Appropriate antimicrobial therapy and follow-up tests for this disease should be initiated if infection is confirmed.
Since there is no data on the metabolism and pharmacokinetics of azithromycin in patients with lysosomal lipid storage diseases (e.g., Tay-Sachs disease, Nieman-Pick disease), the use of the drug in such patients is not recommended.
Caution in diabetic patients: Azithromycin suspension contains sucrose.
Patients with rare hereditary problems of galactose intolerance, the Lapp lactase deficiency or glucose-galactose malabsorption should not take this medicine.

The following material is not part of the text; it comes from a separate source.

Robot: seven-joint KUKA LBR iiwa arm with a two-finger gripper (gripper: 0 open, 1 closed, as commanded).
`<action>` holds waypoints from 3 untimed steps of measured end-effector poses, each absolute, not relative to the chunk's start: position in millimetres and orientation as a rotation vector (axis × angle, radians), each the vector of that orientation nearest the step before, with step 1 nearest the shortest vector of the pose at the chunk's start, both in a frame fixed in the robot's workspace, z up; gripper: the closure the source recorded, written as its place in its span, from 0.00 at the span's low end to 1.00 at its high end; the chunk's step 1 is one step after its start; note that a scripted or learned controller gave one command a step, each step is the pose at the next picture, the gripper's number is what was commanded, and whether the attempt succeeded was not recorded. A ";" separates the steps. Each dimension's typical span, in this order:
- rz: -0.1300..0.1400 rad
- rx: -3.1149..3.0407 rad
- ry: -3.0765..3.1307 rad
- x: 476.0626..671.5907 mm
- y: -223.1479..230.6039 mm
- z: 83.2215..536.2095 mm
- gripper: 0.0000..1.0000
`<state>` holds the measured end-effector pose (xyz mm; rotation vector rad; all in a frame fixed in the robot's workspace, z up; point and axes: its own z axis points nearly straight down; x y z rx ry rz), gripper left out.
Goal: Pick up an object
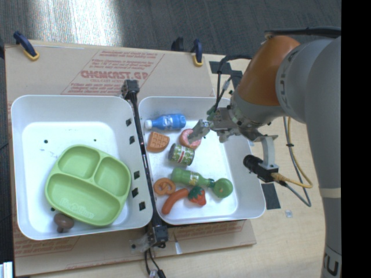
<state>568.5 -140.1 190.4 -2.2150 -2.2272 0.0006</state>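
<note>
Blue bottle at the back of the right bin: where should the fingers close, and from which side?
Grip the blue bottle across the middle of its body, coming straight down. It lies on its side, white cap toward the left bin, with bare floor along both long sides; the waffle sits just in front, so stay centred.

Two shallow white bins sit side by side: the left bin (23, 172) and the right bin (250, 204). The left holds one light-green three-compartment plastic tray (88, 184) and one small brown lump (64, 222). The right holds nine toy food items, among them one blue bottle (168, 121), one green bottle (191, 178), one small green-labelled can (181, 154) and one waffle-patterned orange piece (157, 141).
</note>
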 end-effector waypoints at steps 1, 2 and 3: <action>0.002 -2.214 -2.228 476.4 -106.3 92.5 0.00; -0.004 -2.205 -2.237 478.7 -104.5 103.6 1.00; -0.001 -2.214 -2.229 477.4 -66.2 194.4 1.00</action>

Prescribing azithromycin in the absence of a proven or strongly suspected bacterial infection or a prophylactic indication is unlikely to be beneficial to the patient and increases the risk of the development of drug-resistant microorganisms.
Effects on Ability to Drive and Use Machines: Azithromycin may cause dizziness or fatigue. Patients should be advised to avoid performing tasks which require complete mental alertness such as driving and operating machinery.
Use in Children: The safety and efficacy of oral azithromycin for the treatment of CAP, acute otitis media or acute bacterial sinusitis in children younger than 6 months old, or for the treatment of pharyngitis and tonsillitis in children younger than 2 years old have not been established. The safety and efficacy of oral azithromycin for the prevention of MAC infection in children have not been established.
Use in the Elderly: No dose adjustment is necessary in elderly patients with normal renal and hepatic function. Elderly patients may be more susceptible to development of torsades de pointes arrhythmias than younger patients (see QT prolongation as previously mentioned).